Digital artist and developer Patrick Akasha managed to generate by computer and artificial intelligence a very futuristic collection of Louis Vuitton menswear , bags and streetwear in breathtaking realism...Read full article
- Neural network drawings
- Computer-generated drawings
- AI art algorithms
- Machine learning drawing techniques
- Generative art
- Deep learning art
- AI sketching
- Neural style transfer
- AI art software/tools
- GAN-generated drawings
- AI painting
- AI doodling
- Computational creativity
- Creative AI algorithms
- Louis Vuitton AI initiatives
- Louis Vuitton and artificial intelligence
- AI applications in Louis Vuitton
- AI technology at Louis Vuitton
- Louis Vuitton AI collaborations
- Louis Vuitton AI research
- AI-driven innovation at Louis Vuitton
- Louis Vuitton AI projects
- Louis Vuitton AI in fashion industry
- AI-enhanced luxury products by Louis Vuitton
By YEET MAGAZINE | Updated 0339 GMT (1239 HKT) July 07, 2023
If you're looking for specific methods to generate artificial intelligence drawing, these key concepts that can help you find relevant information and resources.
Patrick Akasha brings futuristic fashion to life with Artificial Intelligence
Specialized in 3D and computer graphics, this Moroccan YouTuber has just achieved the unthinkable by developing software capable of reimagining fashion collections of the most popular brands using canvas models.
Artificial intelligence (AI) has made significant progress in various domains, including the field of art and creativity. One fascinating application of AI is generating drawings and artwork. There are several techniques and algorithms used in AI to create drawings. Here are a few examples:
Generative Adversarial Networks (GANs):
GANs consist of two neural networks, a generator and a discriminator, that work together to generate realistic and visually appealing images. By training the generator on a large dataset of drawings or artworks, it can learn to generate new and original drawings.
Variational Autoencoders (VAEs):
VAEs are another type of generative model that can be used to create drawings. These models learn the underlying distribution of a given dataset and generate new samples by sampling from that learned distribution. By training a VAE on a dataset of drawings, it can generate new and diverse drawings based on the learned patterns.
Neural Style Transfer:
Neural style transfer is a technique that combines the style of one image with the content of another. By using convolutional neural networks (CNNs), the algorithm can extract the style and content features from two different images and generate a new image that incorporates the style of one and the content of the other. This technique can be applied to drawings as well, allowing AI to generate unique artistic styles.
Conditional Variational Autoencoders (CVAEs):
CVAEs are similar to VAEs but include additional conditioning variables. These variables can be used to control specific attributes or features of the generated drawings. For example, by conditioning a CVAE on the stroke width or color palette, it can generate drawings with desired characteristics.

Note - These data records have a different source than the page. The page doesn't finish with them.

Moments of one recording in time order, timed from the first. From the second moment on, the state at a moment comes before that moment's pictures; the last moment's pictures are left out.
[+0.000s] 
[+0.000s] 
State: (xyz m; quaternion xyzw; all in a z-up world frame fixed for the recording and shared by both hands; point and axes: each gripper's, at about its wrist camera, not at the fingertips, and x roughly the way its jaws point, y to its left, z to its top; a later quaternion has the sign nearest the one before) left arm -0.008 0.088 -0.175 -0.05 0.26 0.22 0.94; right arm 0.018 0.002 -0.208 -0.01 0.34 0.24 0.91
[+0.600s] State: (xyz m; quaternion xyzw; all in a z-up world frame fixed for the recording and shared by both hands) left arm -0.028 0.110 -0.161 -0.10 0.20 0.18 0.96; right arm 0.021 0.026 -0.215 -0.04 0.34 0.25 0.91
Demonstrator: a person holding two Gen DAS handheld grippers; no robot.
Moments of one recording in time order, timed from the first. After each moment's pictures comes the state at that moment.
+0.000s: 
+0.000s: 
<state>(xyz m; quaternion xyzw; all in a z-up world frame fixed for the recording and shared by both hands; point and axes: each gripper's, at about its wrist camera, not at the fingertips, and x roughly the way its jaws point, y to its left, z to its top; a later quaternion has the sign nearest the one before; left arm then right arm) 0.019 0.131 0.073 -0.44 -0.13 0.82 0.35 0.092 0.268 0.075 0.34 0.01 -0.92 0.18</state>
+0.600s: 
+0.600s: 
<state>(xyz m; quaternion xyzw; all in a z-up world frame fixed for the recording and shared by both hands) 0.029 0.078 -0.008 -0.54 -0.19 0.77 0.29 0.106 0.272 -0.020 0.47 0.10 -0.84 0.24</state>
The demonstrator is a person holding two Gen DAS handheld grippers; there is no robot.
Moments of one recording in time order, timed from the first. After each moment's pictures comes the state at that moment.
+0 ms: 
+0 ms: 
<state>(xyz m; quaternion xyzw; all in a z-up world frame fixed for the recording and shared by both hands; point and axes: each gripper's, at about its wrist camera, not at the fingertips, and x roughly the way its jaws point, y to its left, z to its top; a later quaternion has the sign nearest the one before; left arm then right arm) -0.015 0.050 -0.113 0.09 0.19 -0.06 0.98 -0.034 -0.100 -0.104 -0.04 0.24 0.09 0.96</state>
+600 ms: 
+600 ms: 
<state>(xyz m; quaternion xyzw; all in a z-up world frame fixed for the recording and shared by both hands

These are just a few examples of AI techniques used for generating drawings. AI can be trained on various datasets, including sketches, paintings, or any other form of visual art, to create new and unique artwork. Keep in mind that while AI can produce impressive results, the creative aspect and originality of the drawings still heavily rely on the training data and the algorithm used.
Share this article !
Subscribe to our newsletter
You will be the first to receive our best offers, exclusive promotions and travel tips. In addition, we will keep you informed of the places where you can travel.